Jak nieoficjalnie dowiedziała się "Gazeta", ośrodek taki miałby stanąć w okolicach parku Lotników. Zasadniczym problemem, z którym będą musiały się zmierzyć władze województwa, to fundusze na ten cel. Budowa największego centrum tego typu - warszawskiego Kopernika - pochłonęła ponad 360 mln zł, a tworzenie wystawy stałej i wyposażenie planetarium 67 mln, choć część z niezbędnych środków pozyskano z funduszy unijnych. Do tego dochodzą koszty utrzymania, których nie pokrywają przychody z biletów, i organizowania różnych wydarzeń. Kopernik zwraca ok. jednej trzeciej swoich wydatków. - Proszę pamiętać, że nigdzie na świecie tego typu miejsca nie są w stanie zarobić na siebie, ponieważ są powoływane ze względu na niezmiernie ważną misję społeczną, a nie potencjalny zysk.
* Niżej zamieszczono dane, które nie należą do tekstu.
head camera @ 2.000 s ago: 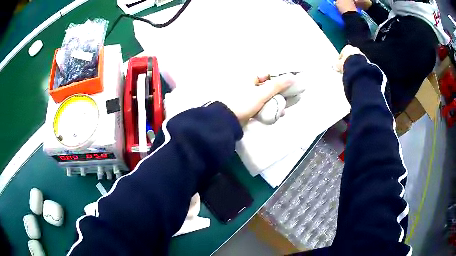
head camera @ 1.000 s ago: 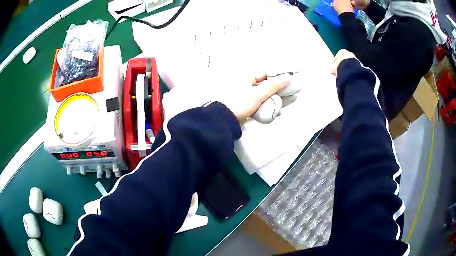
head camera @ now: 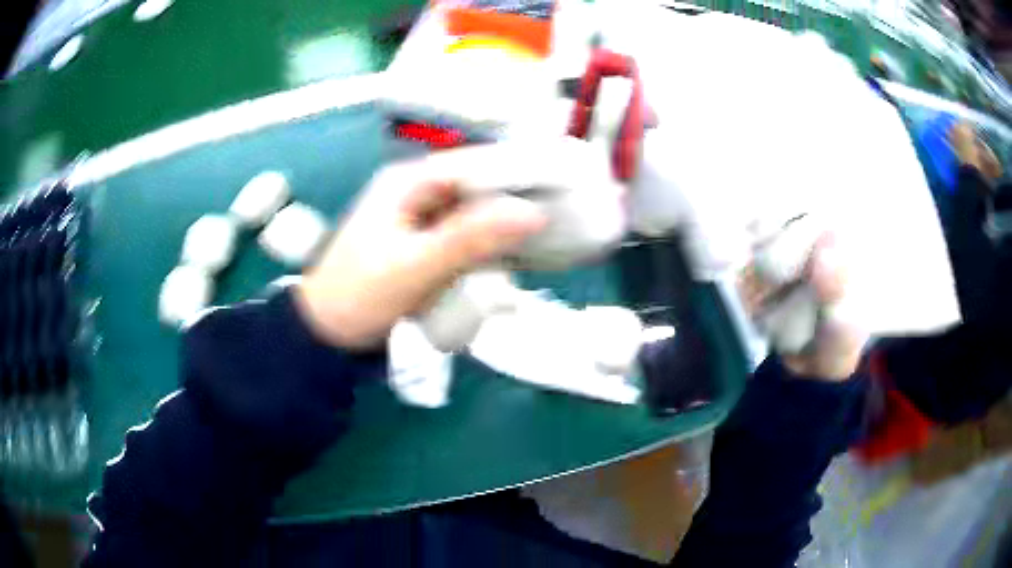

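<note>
The view is blurred. My left hand (head camera: 411, 244) holds a white charging case (head camera: 572, 222) between thumb and fingers above the green mat, with another white case (head camera: 453, 314) at the underside of the hand. My right hand (head camera: 819, 316) is at the right, in front of the white sheets (head camera: 821, 133), and holds white cases (head camera: 790, 320). How many it holds is unclear. Several loose white cases (head camera: 294, 233) lie on the mat left of my left hand.
The power supply (head camera: 466, 89) and red holder (head camera: 630, 122) stand at the back. A black phone (head camera: 677, 372) and crumpled white cloth (head camera: 544, 344) lie near the front edge. Dark cases in a tray (head camera: 39, 300) are at far left. Another person's hand (head camera: 974, 150) is at far right.
The view has turned left and blurred. My left hand has moved from the white sheets to over the green mat with white cases. My right hand has come nearer and now shows white cases.
</note>
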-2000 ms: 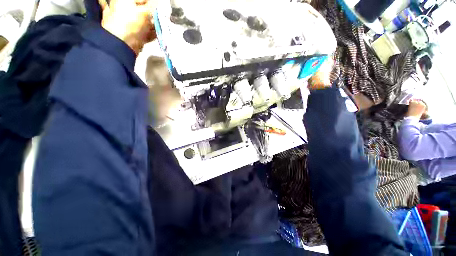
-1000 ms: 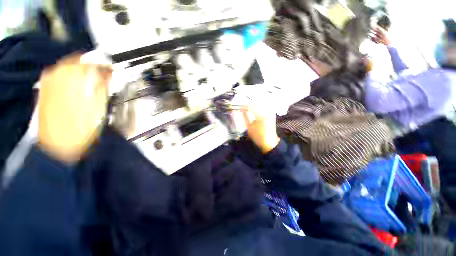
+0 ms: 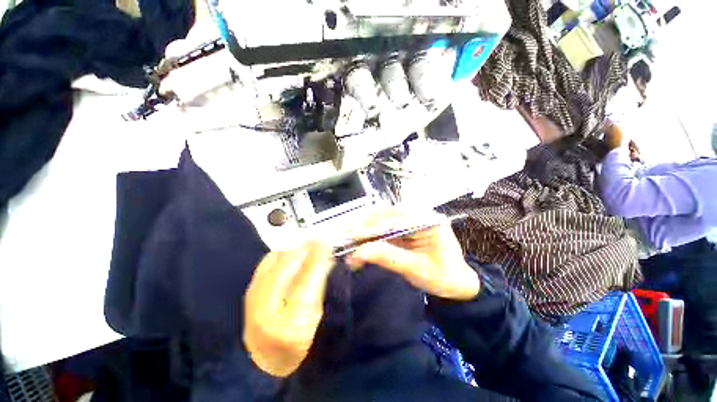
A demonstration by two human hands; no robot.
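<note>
My right hand holds thin metal tweezers like a pen, tips pointing left. My left hand is beside the tips, fingers bent together over the navy fabric. Whether it pinches the cloth or a thread is hidden. The navy fabric lies over the table's front edge and runs down toward my lap. The white overlock machine with a blue end panel stands just beyond my hands, with three pale cylinders on its front and a dark rectangular opening near its front edge.
More navy cloth is heaped at the upper left of the white machine table. Striped fabric is heaped at right. A blue crate and a red object are at lower right. A person in lilac is at far right.
My left hand has come down from the machine's left side to the cloth in front. My right hand has left the machine's right end and now shows tweezers near my left hand.
</note>
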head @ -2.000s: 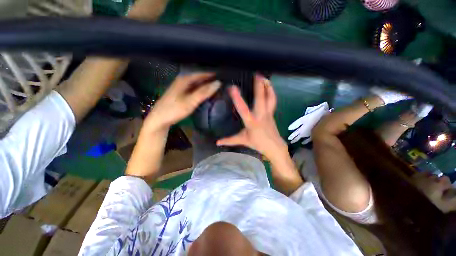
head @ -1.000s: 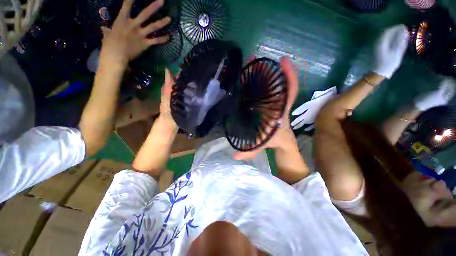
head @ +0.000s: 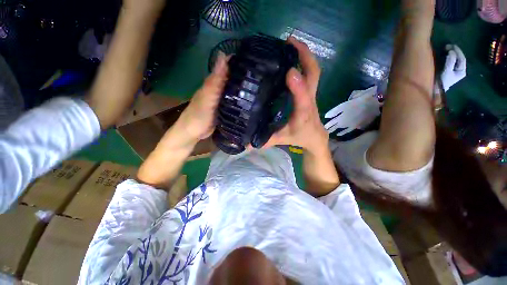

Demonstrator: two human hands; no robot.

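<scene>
A black fan body (head: 239, 97) with a ribbed, slotted side is held up in front of my chest, turned edge-on. My left hand (head: 208, 103) is pressed on its left side. My right hand (head: 306, 100) holds its right side, thumb and fingers curved around the edge. The two hands grip it from opposite sides. The face toward my right hand is mostly hidden, so I cannot tell how the front grille sits there. A round black grille (head: 225, 53) shows on the bench just behind the fan body.
Another black grille (head: 227, 12) lies farther back on the green bench (head: 356, 42). A white glove (head: 356, 111) lies at right, beside a neighbour's arm (head: 408, 94). Another person's arm (head: 125, 61) reaches in at left. An open carton (head: 147, 125) and closed cartons (head: 83, 222) are lower left.
The fan body and the separate front grille in my right hand have come together between my hands and turned edge-on. The neighbour's arm at right has swung up and forward.
</scene>
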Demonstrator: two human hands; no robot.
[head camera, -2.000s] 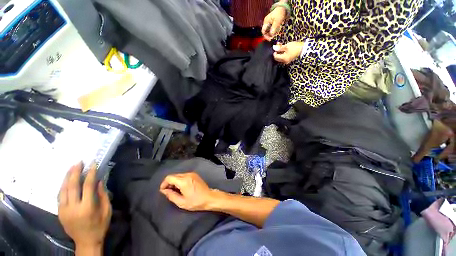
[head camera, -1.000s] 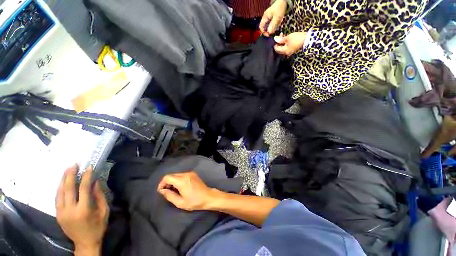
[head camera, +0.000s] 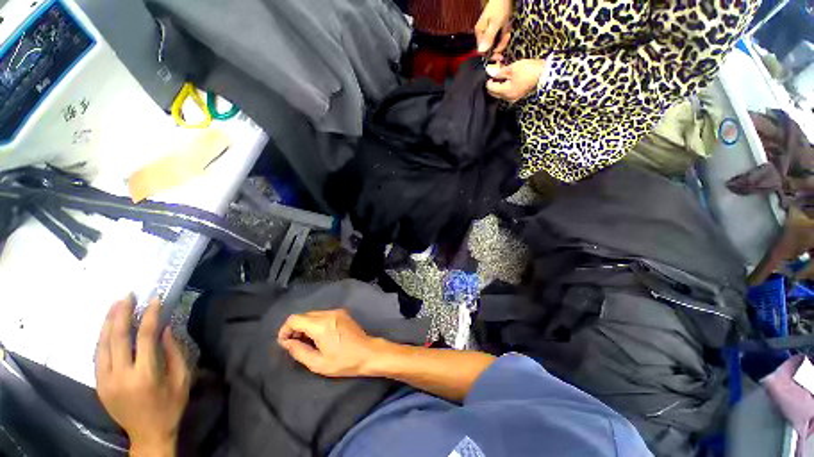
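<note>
The dark-grey garment piece (head camera: 259, 357) lies over my lap. My right hand (head camera: 328, 343) rests on it, fingers loosely curled, with no cloth seen between them. My left hand (head camera: 143, 379) is at the front edge of the white machine table (head camera: 53, 303), palm down, fingers apart, holding nothing. Black-grey zip strips (head camera: 134, 207) lie on the table beyond it. In front, a person in a leopard-print top pinches the upper edge of a black garment (head camera: 437, 170) with both hands. Its lower part hangs bunched above the floor.
The sewing machine's display panel (head camera: 40, 62) is at top left. Yellow and green loops (head camera: 190, 105) and a tan piece (head camera: 178, 166) lie at the table corner. Grey garments (head camera: 294, 62) hang beyond. A dark garment heap (head camera: 625, 268) is at right. A blue-and-white scrap (head camera: 460, 287) lies on the floor.
The other person's hands have shifted slightly at the black garment's edge. My two hands have kept nearly the same poses; the view has shifted slightly.
</note>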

O potrzebie powstawania takich miejsc świadczy zainteresowanie zwiedzających: w pierwszym roku Kopernik zanotował ponad milion wizyt - mówi Aneta Prymaka-Oniszk, rzecznik prasowy CN "Kopernik".
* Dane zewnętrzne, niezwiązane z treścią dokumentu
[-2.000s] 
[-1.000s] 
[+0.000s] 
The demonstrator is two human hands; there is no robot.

- Pomysł utworzenia centrum nauki w Krakowie to bardzo dobra wiadomość, na rynku jest bardzo duży popyt na takie atrakcje, coraz więcej rodziców poszukuje dla swoich dzieci tego typu rozrywki - komentuje Danuta Szymońska z Towarzystwa Przyjaciół Ogrodu Doświadczeń im. Stanisława Lema, wskazując na rokrocznie wzrastającą popularność wydarzeń takich jak Małopolska Noc Naukowców czy Festiwal Nauki, które przyciągają tysiące odwiedzających. - Jednak taki projekt powinien być dobrze przemyślany, oddający specyfikę lokalnego środowiska naukowego. Istotą takiego centrum nie jest kubatura budynku, ale współpraca z wieloma podmiotami - dodaje Szymońska.

W całej Polsce jest obecnie mniej więcej 20 różnych inicjatyw o charakterze popularnonaukowym, od dużych i mniejszych instytucji, jak Kopernik w Warszawie, Humanitarium we Wrocławiu, Eksperyment w Gdyni i Hewelianum w Gdańsku, po mniejsze stałe wystawy popularnonaukowe. Swoje miejsca na stałe poświęcone wprowadzaniu w ciekawostki nauki mają także Białystok, Lublin i Rzeszów.